→ Brief: Your answer must be a single number: how many lines in the records below contain the word "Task".

→ Records shown:
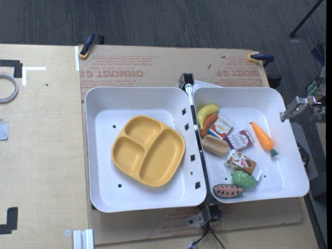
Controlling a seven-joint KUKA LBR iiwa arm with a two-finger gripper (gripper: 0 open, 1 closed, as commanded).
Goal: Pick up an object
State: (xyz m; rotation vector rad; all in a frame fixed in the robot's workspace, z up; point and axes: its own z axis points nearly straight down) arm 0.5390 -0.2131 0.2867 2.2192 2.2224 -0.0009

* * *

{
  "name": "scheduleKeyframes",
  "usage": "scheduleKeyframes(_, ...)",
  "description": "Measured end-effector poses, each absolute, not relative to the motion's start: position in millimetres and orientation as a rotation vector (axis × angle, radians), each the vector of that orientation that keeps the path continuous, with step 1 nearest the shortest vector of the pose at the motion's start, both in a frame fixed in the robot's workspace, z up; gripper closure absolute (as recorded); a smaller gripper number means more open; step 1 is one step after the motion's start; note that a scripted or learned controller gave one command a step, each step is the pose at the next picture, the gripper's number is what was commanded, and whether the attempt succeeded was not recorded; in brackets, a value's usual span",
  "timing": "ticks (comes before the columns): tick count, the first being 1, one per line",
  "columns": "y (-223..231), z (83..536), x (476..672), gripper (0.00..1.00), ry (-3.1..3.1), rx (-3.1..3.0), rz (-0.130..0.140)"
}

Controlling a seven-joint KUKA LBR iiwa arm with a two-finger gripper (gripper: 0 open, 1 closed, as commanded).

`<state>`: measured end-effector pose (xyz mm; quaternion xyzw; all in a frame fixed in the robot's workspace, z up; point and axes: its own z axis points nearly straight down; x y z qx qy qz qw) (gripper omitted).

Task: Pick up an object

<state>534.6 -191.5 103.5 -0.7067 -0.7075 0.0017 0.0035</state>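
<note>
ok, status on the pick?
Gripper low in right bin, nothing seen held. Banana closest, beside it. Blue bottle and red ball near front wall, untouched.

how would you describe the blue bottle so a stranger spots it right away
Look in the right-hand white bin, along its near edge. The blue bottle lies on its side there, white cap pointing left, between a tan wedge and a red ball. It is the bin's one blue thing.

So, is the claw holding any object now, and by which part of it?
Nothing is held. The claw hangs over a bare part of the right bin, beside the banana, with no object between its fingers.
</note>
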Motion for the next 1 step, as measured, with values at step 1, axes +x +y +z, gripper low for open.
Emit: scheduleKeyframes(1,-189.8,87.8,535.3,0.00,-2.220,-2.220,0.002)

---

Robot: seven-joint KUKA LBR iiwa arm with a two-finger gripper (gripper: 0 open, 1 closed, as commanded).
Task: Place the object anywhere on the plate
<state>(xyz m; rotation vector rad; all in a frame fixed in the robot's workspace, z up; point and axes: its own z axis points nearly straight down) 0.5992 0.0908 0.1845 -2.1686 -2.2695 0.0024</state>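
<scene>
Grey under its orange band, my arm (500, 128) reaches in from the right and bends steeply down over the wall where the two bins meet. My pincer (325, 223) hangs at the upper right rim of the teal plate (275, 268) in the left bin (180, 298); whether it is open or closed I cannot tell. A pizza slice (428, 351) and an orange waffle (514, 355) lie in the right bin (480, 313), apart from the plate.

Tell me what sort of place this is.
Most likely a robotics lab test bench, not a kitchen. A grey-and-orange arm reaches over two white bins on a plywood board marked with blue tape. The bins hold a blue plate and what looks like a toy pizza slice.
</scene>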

→ Solution to this problem: 2